Figure 89.2: Step 1: Variable HEIGHT Selected for Entry
Fish Measurement Data |
Statistics for Entry, DF = 6, 151 | ||||
---|---|---|---|---|
Variable | R-Square | F Value | Pr > F | Tolerance |
Weight | 0.3750 | 15.10 | <.0001 | 1.0000 |
Length1 | 0.6017 | 38.02 | <.0001 | 1.0000 |
Length2 | 0.6098 | 39.32 | <.0001 | 1.0000 |
Length3 | 0.6280 | 42.49 | <.0001 | 1.0000 |
Height | 0.7553 | 77.69 | <.0001 | 1.0000 |
Width | 0.4806 | 23.29 | <.0001 | 1.0000 |
Variable Height will be entered. |
Variable(s) That Have Been Entered |
---|
Height |
Multivariate Statistics | |||||
---|---|---|---|---|---|
Statistic | Value | F Value | Num DF | Den DF | Pr > F |
Wilks' Lambda | 0.244670 | 77.69 | 6 | 151 | <.0001 |
Pillai's Trace | 0.755330 | 77.69 | 6 | 151 | <.0001 |
Average Squared Canonical Correlation | 0.125888 |
For each removal step (Figure 89.3), the statistics for removal are displayed for all variables currently entered. The variable to be removed at this step (if any) is displayed. If no variable meets the criterion to be removed and the maximum number of steps as specified by the MAXSTEP= option has not been attained, then the procedure continues with another entry step.
Figure 89.3: Step 2: No Variable Is Removed; Variable Length2 Added
Fish Measurement Data |
Statistics for Removal, DF = 6, 151 |
|||
---|---|---|---|
Variable | R-Square | F Value | Pr > F |
Height | 0.7553 | 77.69 | <.0001 |
No variables can be removed. |
Statistics for Entry, DF = 6, 150 | ||||
---|---|---|---|---|
Variable | Partial R-Square |
F Value | Pr > F | Tolerance |
Weight | 0.7388 | 70.71 | <.0001 | 0.4690 |
Length1 | 0.9220 | 295.35 | <.0001 | 0.6083 |
Length2 | 0.9229 | 299.31 | <.0001 | 0.5892 |
Length3 | 0.9173 | 277.37 | <.0001 | 0.5056 |
Width | 0.8783 | 180.44 | <.0001 | 0.3699 |
Variable Length2 will be entered. |
Variable(s) That Have Been Entered |
|
---|---|
Length2 | Height |
Multivariate Statistics | |||||
---|---|---|---|---|---|
Statistic | Value | F Value | Num DF | Den DF | Pr > F |
Wilks' Lambda | 0.018861 | 157.04 | 12 | 300 | <.0001 |
Pillai's Trace | 1.554349 | 87.78 | 12 | 302 | <.0001 |
Average Squared Canonical Correlation | 0.259058 |
The stepwise procedure terminates either when no variable can be removed and no variable can be entered or when the maximum number of steps as specified by the MAXSTEP= option has been attained. In this example at step 7 no variables can be either removed or entered (Figure 89.4). Steps 3 through 6 are not displayed in this document.

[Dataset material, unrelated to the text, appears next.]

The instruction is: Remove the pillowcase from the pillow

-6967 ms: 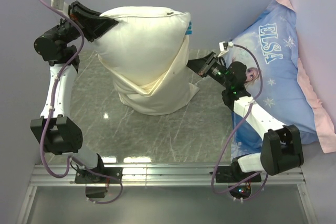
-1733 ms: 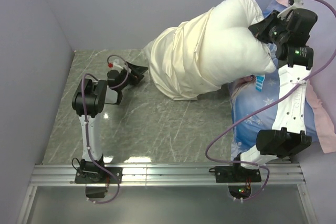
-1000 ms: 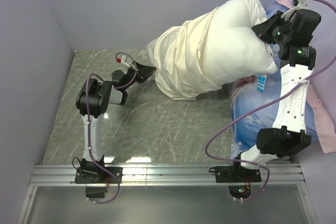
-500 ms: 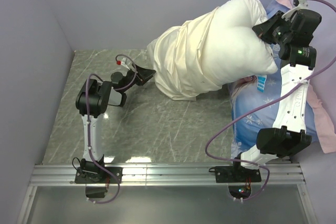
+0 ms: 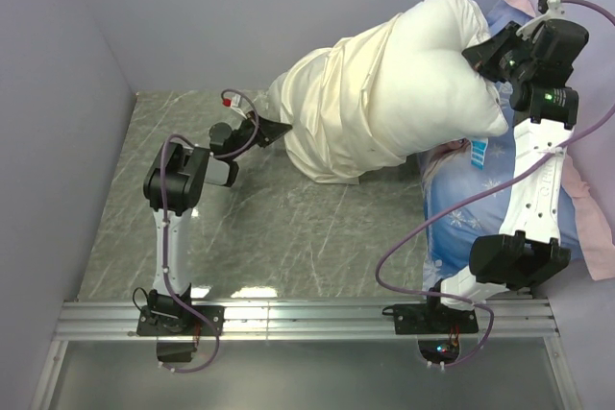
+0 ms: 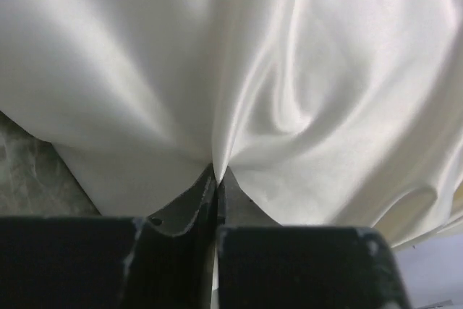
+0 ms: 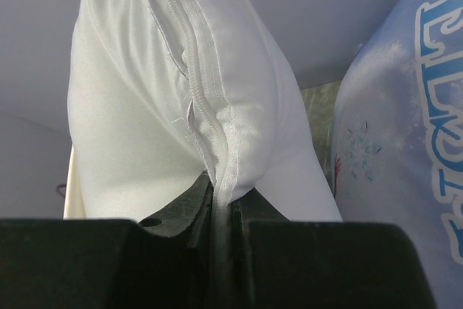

Figure 89.4: Step 7: No Variables Entered or Removed
Fish Measurement Data |
Statistics for Removal, DF = 6, 146 |
|||
---|---|---|---|
Variable | Partial R-Square |
F Value | Pr > F |
Weight | 0.4521 | 20.08 | <.0001 |
Length1 | 0.2987 | 10.36 | <.0001 |
Length2 | 0.5250 | 26.89 | <.0001 |
Length3 | 0.7948 | 94.25 | <.0001 |
Height | 0.7257 | 64.37 | <.0001 |
Width | 0.5757 | 33.02 | <.0001 |
No variables can be removed. |
PROC STEPDISC ends by displaying a summary of the steps.
Figure 89.5: Step Summary
No further steps are possible. |
Fish Measurement Data |
Stepwise Selection Summary | ||||||||||
---|---|---|---|---|---|---|---|---|---|---|
Step | Number In |
Entered | Removed | Partial R-Square |
F Value | Pr > F | Wilks' Lambda |
Pr < Lambda |
Average Squared Canonical Correlation |
Pr > ASCC |
1 | 1 | Height | 0.7553 | 77.69 | <.0001 | 0.24466983 | <.0001 | 0.12588836 | <.0001 | |
2 | 2 | Length2 | 0.9229 | 299.31 | <.0001 | 0.01886065 | <.0001 | 0.25905822 | <.0001 | |
3 | 3 | Length3 | 0.8826 | 186.77 | <.0001 | 0.00221342 | <.0001 | 0.38427100 | <.0001 | |
4 | 4 | Width | 0.5775 | 33.72 | <.0001 | 0.00093510 | <.0001 | 0.45200732 | <.0001 | |
5 | 5 | Weight | 0.4461 | 19.73 | <.0001 | 0.00051794 | <.0001 | 0.49488458 | <.0001 | |
6 | 6 | Length1 | 0.2987 | 10.36 | <.0001 | 0.00036325 | <.0001 | 0.51744189 | <.0001 |
All the variables in the data set are found to have potential discriminatory power. These variables are used to develop discrimination models in both the CANDISC and DISCRIM procedure chapters.